To reconstruct the three-dimensional digital model of pulmonary nodules, implement the three-dimensional lung coronal function in the MATLAB workplace, then open the graphical user interface, or GUI, prepared by the function to check the three-dimensional coronal model. Drag the scroll bar on the GUI with the mouse to observe the continuous three-dimensional lung structure, allowing for the clear visualization of various types of pulmonary nodules and the relative spatial relationships with the lung tissue. Use the zoom function to observe the local features of the lesions and relevant three-dimensional structural output pictures.
To measure the size of the nodules, use the mark pixel coordinates button to calculate the distance between two points. The default color bar jet color map displays values from low to high in a blue to red range. To reset the GUI, right click the color bar and select the standard gray color map.

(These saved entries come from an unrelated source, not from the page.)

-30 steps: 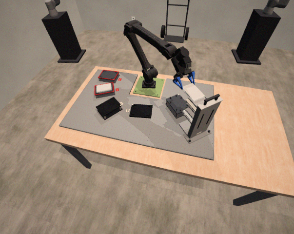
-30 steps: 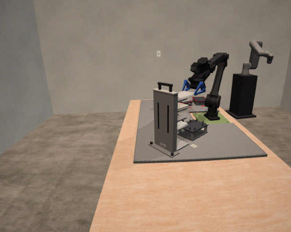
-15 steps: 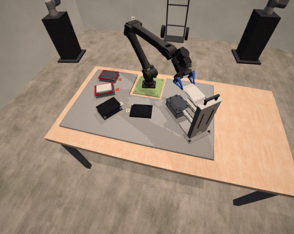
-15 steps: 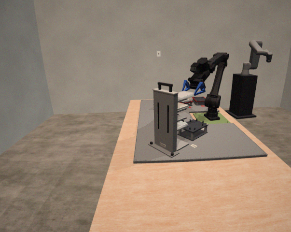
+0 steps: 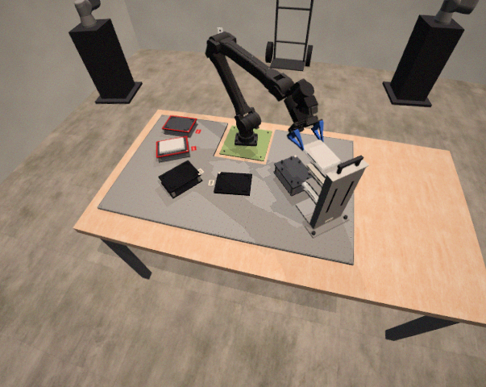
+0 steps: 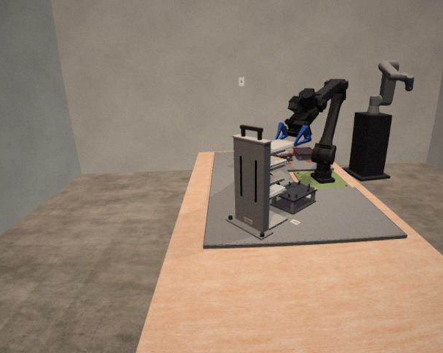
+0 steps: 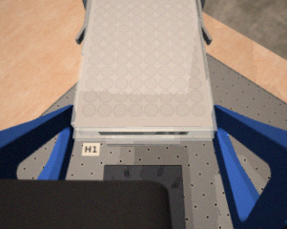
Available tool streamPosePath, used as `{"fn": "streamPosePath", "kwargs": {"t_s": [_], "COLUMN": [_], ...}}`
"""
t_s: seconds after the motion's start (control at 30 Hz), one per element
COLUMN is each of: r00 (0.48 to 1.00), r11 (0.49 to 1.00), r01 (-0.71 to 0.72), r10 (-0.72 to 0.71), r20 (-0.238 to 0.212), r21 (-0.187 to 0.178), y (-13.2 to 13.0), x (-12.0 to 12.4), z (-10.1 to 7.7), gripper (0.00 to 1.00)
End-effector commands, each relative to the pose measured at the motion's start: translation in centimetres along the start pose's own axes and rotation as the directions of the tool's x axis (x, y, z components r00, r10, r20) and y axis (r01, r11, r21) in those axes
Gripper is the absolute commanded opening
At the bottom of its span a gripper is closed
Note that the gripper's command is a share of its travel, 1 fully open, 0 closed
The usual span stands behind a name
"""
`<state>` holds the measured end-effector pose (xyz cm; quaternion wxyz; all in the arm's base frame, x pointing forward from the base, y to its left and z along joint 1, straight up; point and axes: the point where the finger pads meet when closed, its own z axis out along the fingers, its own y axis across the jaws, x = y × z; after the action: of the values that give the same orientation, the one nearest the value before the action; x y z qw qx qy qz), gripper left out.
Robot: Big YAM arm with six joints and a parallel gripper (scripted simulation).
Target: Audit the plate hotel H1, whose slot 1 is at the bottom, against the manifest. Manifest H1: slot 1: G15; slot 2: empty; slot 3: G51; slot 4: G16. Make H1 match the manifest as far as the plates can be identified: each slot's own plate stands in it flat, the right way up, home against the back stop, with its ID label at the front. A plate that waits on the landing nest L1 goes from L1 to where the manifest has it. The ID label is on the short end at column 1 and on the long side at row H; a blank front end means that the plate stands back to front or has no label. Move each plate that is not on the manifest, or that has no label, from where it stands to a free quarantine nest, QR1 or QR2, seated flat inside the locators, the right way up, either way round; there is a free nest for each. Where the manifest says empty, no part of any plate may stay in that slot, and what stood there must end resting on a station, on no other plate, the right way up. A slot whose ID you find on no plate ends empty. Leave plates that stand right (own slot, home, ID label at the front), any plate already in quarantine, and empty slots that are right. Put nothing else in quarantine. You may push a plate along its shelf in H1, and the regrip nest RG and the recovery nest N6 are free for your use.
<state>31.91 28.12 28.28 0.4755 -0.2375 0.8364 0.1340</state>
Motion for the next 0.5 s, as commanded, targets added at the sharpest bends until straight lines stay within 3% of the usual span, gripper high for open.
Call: {"fn": "streamPosePath", "kwargs": {"t_s": [0.0, 0.47], "r00": [0.994, 0.994], "r11": [1.000, 1.000], "r01": [-0.020, -0.020], "r10": [0.020, 0.020], "r20": [0.108, 0.108], "r21": [-0.006, -0.005], "y": [-0.07, -0.08], "x": [-5.85, -5.89], "z": [-0.99, -0.14], "gripper": [0.86, 0.86]}}
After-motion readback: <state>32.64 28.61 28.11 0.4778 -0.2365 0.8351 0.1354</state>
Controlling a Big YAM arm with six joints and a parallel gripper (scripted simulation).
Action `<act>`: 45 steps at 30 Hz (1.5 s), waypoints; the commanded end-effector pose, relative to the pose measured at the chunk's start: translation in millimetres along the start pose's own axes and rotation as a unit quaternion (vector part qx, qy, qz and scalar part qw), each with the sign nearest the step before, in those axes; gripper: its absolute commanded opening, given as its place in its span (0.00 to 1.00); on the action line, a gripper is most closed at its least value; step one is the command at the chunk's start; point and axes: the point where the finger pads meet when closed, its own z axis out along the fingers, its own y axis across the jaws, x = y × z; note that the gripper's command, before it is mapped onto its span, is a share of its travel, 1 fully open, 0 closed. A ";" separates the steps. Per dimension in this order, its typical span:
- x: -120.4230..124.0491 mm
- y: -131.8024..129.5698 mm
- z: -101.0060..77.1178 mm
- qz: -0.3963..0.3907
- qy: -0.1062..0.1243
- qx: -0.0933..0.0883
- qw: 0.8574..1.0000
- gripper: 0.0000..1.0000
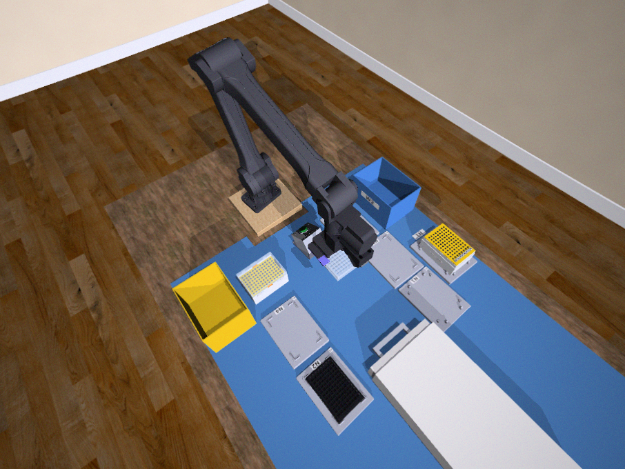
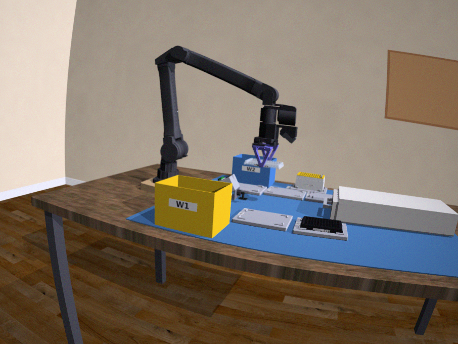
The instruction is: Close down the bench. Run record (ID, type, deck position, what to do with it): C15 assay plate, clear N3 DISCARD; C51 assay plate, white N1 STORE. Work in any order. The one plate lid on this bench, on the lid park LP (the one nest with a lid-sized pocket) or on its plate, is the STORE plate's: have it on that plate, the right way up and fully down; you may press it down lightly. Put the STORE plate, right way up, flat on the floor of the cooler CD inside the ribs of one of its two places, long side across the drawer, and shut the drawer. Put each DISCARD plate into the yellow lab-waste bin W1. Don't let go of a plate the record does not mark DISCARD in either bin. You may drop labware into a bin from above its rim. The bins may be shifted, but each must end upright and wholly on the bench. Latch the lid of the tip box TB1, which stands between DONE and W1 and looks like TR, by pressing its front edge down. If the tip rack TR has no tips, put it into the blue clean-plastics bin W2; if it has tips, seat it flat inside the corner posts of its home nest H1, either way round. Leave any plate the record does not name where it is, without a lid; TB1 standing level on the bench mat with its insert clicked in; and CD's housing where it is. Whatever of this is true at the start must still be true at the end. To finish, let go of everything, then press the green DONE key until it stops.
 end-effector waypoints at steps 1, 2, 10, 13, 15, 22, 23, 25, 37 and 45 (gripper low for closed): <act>-3.2 -12.1 -12.1 -0.002 -0.022 -0.001 1.000 0.00; -2.3 -14.7 -12.1 -0.002 -0.022 -0.001 1.000 0.00; -0.3 -35.1 -13.5 -0.002 -0.023 0.000 1.000 0.00; 3.1 -37.5 -12.0 -0.002 -0.021 0.000 1.000 0.00; 7.9 -42.4 -11.6 -0.002 -0.021 0.000 1.000 0.00; 14.5 -60.1 -10.8 -0.002 -0.019 0.001 1.000 0.00; 11.9 -63.0 -11.4 -0.002 -0.020 0.001 1.000 0.00; 15.3 -67.9 -11.3 -0.002 -0.019 0.001 1.000 0.00; 26.8 -92.9 -11.1 -0.002 -0.018 0.003 1.000 0.00; 31.5 -113.9 -13.8 -0.002 -0.021 0.004 1.000 0.00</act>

If the filter window is not satisfactory, use the left mouse button to adjust the window level by dragging up and down in the middle of the figure. Drag left and right to adjust the window width to display the accurate filtering range on the color bar. The continuous three-dimensional reconstruction resulted in the coronal view of the pulmonary nodules and the relationship between the nodules and the surrounding lung tissue.
Once the three-dimensional digital model is prepared, open Adobe Captivate 2019 and create a new screen-recording project. Turn the camera off and wait for a red screen-recording range box to appear for recording only the screen operation. Fit the frame into the model and click the recording button to operate the graphical user interface, or GUI, and generate a digital video file of the screen recording.
After recording the dynamic display of the pulmonary nodules, click the icon in the task bar to return to the operating environment of the software. Next, click on file, distribute and configure the file storage path to save the recorded dynamic video of the three-dimensional digital model of the pulmonary nodules. Then, name the file and save the desired digital video file.